_Task details_: Scan the records for lines with the word "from", and copy every such line.

Source data
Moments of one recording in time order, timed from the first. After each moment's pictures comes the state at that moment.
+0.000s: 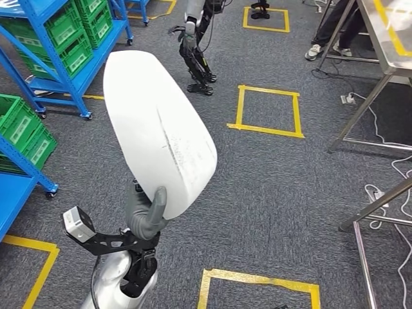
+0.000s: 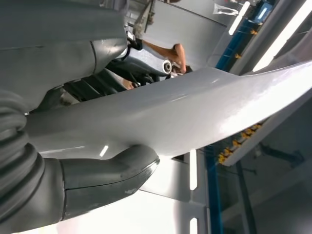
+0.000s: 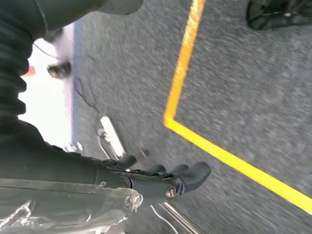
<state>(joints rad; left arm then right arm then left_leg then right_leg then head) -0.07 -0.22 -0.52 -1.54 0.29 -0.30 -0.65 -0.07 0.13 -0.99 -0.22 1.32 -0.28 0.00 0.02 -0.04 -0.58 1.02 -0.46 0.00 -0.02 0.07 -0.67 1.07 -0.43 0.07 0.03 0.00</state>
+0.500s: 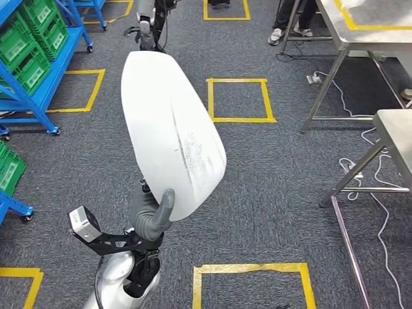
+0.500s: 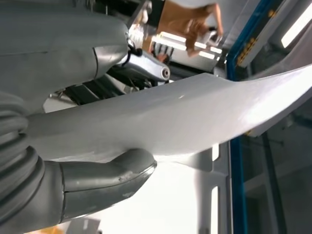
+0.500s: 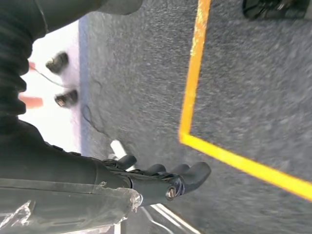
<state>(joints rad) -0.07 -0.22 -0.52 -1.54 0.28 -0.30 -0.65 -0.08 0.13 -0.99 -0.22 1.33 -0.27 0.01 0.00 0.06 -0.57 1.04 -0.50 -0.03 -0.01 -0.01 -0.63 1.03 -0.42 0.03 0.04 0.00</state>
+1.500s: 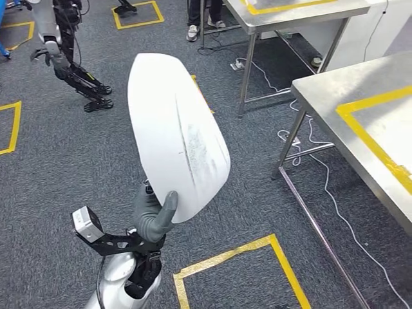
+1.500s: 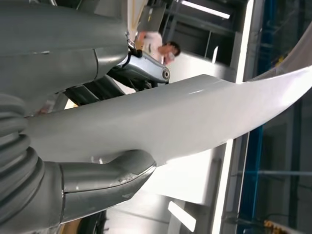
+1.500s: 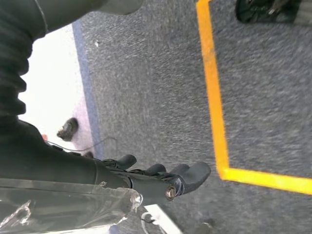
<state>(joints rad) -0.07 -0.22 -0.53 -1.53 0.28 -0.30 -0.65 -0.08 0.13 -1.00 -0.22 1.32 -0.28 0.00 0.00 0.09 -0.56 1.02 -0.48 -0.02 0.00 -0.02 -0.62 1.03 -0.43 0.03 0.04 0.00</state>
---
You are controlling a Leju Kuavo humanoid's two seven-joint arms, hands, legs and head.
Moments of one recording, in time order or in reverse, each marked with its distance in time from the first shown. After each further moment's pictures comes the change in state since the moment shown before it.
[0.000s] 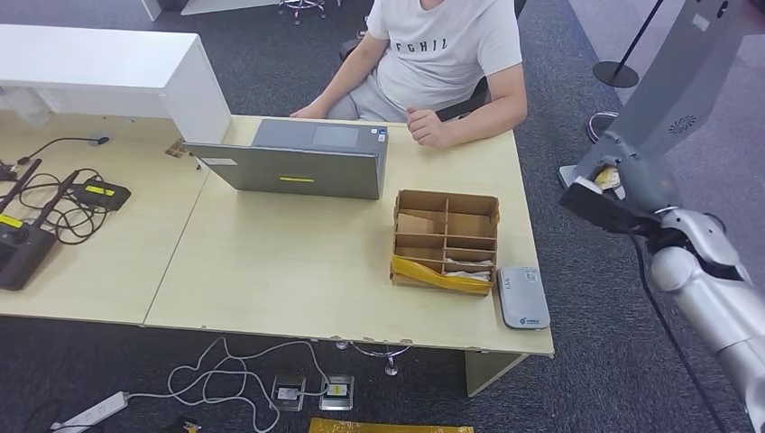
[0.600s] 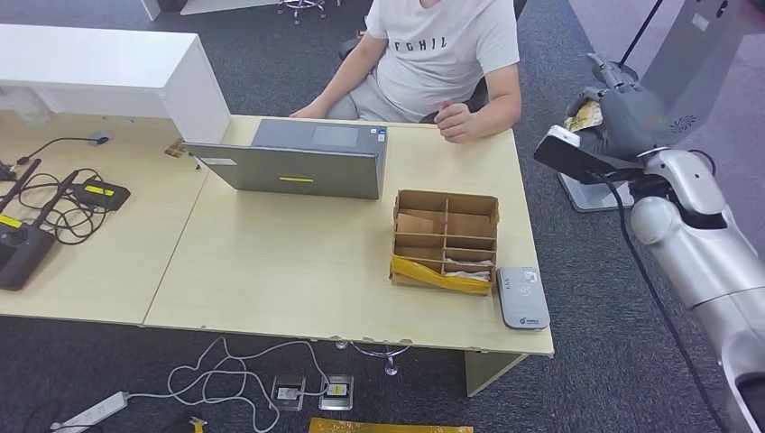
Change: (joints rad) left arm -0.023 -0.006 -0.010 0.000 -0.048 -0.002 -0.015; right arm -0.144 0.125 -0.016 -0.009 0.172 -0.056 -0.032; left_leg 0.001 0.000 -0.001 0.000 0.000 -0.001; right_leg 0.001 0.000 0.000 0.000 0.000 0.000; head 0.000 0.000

_Exercise answer_:
Moments of one recording in time order, timed from the first. After each moment's pictures comes the state at that moment.
Moments of one recording, in time order or in reverse, each marked with its distance in time from the first shown. After each further moment's pictures comes the change in state since the moment shown before it.

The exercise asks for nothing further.